Luckily, I had more than one sample! This time I was prepared. Careful brewing with 4g of leaf and a thermometer to test my assumptions. I played around a bit with the temperature to see if I could find the right balance. First, 75C for 45 seconds. Ah! Much improved. The wet leaves have the aroma of dried figs and moss in the rain. The taste was of coriander and rosemary with a bit of osmanthus flower, quite pleasant. The texture is powdery a bit, drying the front of the tongue (I associate this with Lóngjǐng) and full bodied in the mouth. There’s a gentle sweetness in the aroma and the aftertaste.
For a second infusion I tried 60C water for 1 minute. The tea definitely had a lighter body from the decreased temp. I detected much more of the aroma in the taste this time: more grass and figs and less of the rosemary. My third try was 80C for 1 minute and I noticed that it was sweeter this time with some black cherry in the taste and less grass.
The leaves were moderately broken but with a decent number of beautiful two-leaves-and-a-bud sets to be found. You can always tell a Dragon Well leaf: they are generally medium-to-large leafed full and partial leaf sets, and when they’re dry, they resemble flat blades with a cross-thatched pattern on both sides from a pressing step during processing. A bright green is desirable, which I certainly see here.
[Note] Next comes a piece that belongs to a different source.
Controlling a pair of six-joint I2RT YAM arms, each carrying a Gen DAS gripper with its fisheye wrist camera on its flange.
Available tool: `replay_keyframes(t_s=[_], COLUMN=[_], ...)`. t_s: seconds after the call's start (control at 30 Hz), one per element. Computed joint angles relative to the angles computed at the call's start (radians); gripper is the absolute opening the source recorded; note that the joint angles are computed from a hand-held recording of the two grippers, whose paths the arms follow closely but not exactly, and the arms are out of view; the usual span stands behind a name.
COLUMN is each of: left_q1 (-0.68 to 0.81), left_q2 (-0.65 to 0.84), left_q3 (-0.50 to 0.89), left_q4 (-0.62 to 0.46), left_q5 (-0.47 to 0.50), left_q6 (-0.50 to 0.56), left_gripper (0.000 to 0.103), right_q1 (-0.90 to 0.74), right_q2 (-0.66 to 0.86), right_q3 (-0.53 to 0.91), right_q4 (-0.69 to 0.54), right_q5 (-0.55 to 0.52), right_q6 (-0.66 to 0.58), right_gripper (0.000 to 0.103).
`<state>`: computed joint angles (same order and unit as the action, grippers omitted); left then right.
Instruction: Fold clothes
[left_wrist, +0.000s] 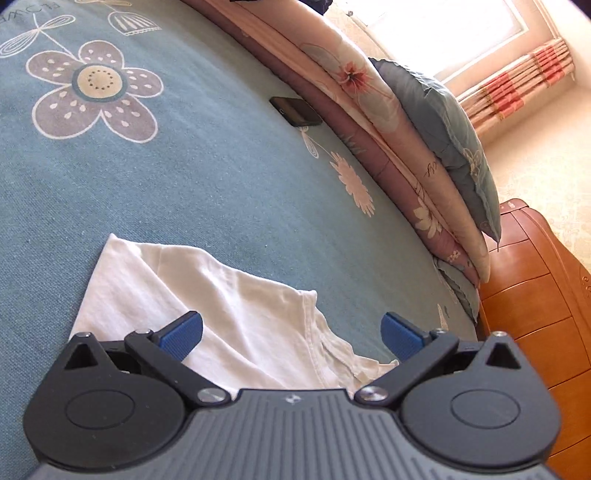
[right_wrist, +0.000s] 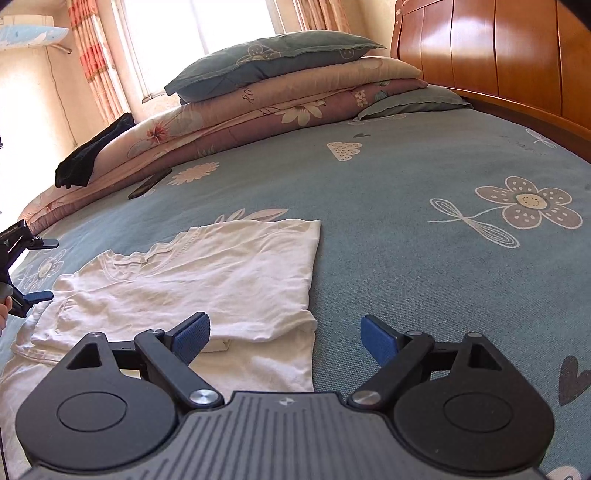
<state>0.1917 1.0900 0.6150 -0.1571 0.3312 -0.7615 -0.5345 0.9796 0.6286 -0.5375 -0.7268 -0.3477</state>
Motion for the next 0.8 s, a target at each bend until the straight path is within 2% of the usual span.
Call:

Lóngjǐng that’s been exposed to too much air, light, or time will have lost its green glow and will appear dull and sometimes a bit brown (look in many grocery stores and you’ll see it).
To be fair, I’ve certainly had Lóngjǐng that I’d rate higher than this — teas with overwhelming sweetness and aroma overflowing with perfect leaf sets — but those are the exception to green tea and can fetch a very high price indeed. For a more accessible tea, this Dragon Well is a really good find. It’s nice to see that it’s from the Xīhú (西湖, West Lake) area of Zhèjiāng province as well, which is the traditional home of Lóngjǐng. Since Dragon Well is so popular, this style of tea is often made in other places, but in my opinion these versions tend to lack the same sweetness and energy of tea from Xīhú.
When I visited the gardens in the hills around the lake region, I was impressed most by the feeling of the place. It was calming and energizing at once. Probably because Lóngjǐng is arguably the most famous orthodox tea from China, there has definitely been some care taken to preserve and cultivate the region. A definite peace surrounded the forests, paths, and springs which was notable given that the populous city of Hángzhōu is very close by. While the historical veracity for such a beloved name is unclear, I did visit the fabled “Dragon Well” itself: a small circular stone pool which has some interesting rippling properties when it is stirred. If you are ever in the South-East of China, I definitely recommend a visit.
Thanks again to Teavivre, and Happy New Year all!